Plant a flower, help a bee … or butterfly … or chocoholic (anytime)

May 7, 2009

We’ve been planting our flowerbeds the past few days after school. Things are going smoothly now, but there was a very rocky period when S. suddenly and irrationally developed a terror of bees. I mean scream-like-you’re-dying terror — the first time it happened my heart didn’t slow down for a quarter of an hour after the bloodcurdling yell from around the corner of the house. So we’re back to the same strategies we used with M. when he went through something similar (albeit MUCH less severe) a few years ago: Bees want flowers, not you. Bees help all our plants grow the foods we eat. Bees need our help because they’re having a hard time right now. That’s as close to colony collapse disorder as we got, but it’s a very hot topic that’s showing up everywhere, even in Haagen-Dazs ads (with details about planting a bee-friendly blue, purple, orange and yellow flowerbed), as part of its Help the Honeybees online campaign.
Other online resources for helping bees abound.  If you’re in Illinois, you can help the BeeSpotter at the University of Illinois by sending photos of the bees in your yard.  If you’d like to do more, check out The Bee Works and think about setting up your own hives (as quite a few St.
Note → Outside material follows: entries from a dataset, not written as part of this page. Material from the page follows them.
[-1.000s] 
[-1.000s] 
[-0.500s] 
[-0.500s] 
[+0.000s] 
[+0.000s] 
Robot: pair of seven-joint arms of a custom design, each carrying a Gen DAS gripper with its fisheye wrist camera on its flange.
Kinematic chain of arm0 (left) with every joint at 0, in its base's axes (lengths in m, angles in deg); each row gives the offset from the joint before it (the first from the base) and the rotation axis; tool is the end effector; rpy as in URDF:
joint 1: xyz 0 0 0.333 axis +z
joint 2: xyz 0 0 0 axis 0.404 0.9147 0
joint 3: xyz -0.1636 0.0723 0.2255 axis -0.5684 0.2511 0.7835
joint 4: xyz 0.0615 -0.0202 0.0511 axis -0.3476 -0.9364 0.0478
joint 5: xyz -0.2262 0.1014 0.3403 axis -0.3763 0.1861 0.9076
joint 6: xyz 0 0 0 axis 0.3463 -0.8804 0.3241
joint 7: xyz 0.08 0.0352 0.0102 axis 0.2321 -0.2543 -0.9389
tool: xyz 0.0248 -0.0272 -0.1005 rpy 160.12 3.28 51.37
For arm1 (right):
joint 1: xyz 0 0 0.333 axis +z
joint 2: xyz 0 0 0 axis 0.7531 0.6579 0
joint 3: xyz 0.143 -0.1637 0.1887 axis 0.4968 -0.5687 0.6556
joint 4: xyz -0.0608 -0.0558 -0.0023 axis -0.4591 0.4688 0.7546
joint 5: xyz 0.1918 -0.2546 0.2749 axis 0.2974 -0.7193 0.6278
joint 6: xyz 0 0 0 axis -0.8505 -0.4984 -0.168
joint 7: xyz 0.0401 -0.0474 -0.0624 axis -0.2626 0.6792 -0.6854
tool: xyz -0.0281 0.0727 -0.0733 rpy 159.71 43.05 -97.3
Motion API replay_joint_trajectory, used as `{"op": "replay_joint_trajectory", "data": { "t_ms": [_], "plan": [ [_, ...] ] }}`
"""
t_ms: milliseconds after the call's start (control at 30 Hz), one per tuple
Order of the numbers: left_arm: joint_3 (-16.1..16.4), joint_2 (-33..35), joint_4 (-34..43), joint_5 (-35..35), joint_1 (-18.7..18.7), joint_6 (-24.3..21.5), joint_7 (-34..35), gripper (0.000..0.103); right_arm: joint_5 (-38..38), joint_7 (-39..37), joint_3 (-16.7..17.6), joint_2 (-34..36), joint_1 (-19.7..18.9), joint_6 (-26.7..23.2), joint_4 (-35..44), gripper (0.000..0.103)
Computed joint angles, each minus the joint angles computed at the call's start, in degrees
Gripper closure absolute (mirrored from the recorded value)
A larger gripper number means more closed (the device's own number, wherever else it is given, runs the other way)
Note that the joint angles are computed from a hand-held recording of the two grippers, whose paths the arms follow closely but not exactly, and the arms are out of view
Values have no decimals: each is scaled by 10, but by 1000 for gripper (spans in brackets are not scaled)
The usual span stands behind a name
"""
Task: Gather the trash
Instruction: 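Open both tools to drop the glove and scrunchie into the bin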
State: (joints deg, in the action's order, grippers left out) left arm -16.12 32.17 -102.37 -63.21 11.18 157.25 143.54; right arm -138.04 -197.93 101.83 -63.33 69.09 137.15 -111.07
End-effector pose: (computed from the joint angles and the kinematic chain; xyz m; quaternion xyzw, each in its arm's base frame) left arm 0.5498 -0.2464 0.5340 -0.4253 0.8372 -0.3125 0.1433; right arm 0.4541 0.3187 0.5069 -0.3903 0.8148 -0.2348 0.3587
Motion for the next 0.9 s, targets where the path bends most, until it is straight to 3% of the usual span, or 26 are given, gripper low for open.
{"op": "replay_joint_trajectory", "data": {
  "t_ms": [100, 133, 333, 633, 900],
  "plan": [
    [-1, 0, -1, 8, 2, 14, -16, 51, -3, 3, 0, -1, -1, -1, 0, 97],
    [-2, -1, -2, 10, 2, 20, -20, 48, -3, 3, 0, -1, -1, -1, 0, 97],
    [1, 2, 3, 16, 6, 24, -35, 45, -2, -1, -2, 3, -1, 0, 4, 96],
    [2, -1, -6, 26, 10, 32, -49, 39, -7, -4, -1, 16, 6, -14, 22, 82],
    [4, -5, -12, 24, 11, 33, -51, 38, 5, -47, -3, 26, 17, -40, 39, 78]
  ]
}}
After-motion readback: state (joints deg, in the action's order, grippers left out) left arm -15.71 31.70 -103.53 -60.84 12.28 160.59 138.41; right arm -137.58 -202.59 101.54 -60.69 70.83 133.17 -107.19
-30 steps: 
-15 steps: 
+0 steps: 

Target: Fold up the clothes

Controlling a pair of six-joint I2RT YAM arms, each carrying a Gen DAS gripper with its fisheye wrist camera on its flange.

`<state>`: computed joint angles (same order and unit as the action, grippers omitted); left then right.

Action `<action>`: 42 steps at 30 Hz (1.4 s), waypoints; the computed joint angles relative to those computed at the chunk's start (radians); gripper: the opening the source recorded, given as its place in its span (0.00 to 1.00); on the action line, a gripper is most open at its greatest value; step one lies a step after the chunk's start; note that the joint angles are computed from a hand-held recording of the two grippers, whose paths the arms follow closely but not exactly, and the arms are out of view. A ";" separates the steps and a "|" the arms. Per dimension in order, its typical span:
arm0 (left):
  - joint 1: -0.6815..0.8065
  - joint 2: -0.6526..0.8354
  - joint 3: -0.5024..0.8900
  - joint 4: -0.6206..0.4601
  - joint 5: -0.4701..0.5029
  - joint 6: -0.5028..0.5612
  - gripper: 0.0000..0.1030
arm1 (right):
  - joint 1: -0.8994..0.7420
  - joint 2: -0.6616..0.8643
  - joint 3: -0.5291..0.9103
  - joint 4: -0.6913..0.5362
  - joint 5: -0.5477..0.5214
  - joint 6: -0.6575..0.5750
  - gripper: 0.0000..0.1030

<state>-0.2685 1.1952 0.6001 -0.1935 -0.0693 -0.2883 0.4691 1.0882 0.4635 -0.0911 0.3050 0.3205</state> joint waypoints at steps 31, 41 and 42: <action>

Louisans, city and county and even downtown, have already done).

But if you empathize with S. in his aversion to bees, helping butterflies may be more your speed.  There are lots of online resources for those too. You can read a list of plants that the Webster Groves Nature Study Society has put into its two local butterfly gardens (and see where they are, in case you’re up for a field trip).  Midwest Living Magazine also has some good tips for starting  abutterfly garden in our area.

What S. would like best, perhaps, is a garden designed with him in mind.  Unfortunately, his favorite food, cupcakes, doesn’t grow on trees.  But chocolate comes in a close second — and though cacao won’t do so well in our climate, there are some chocolate-scented flowers (including Chocolate Daisies and Chocolate Cosmos) that he might like so much he’ll be willing to share with the bees and the butterflies.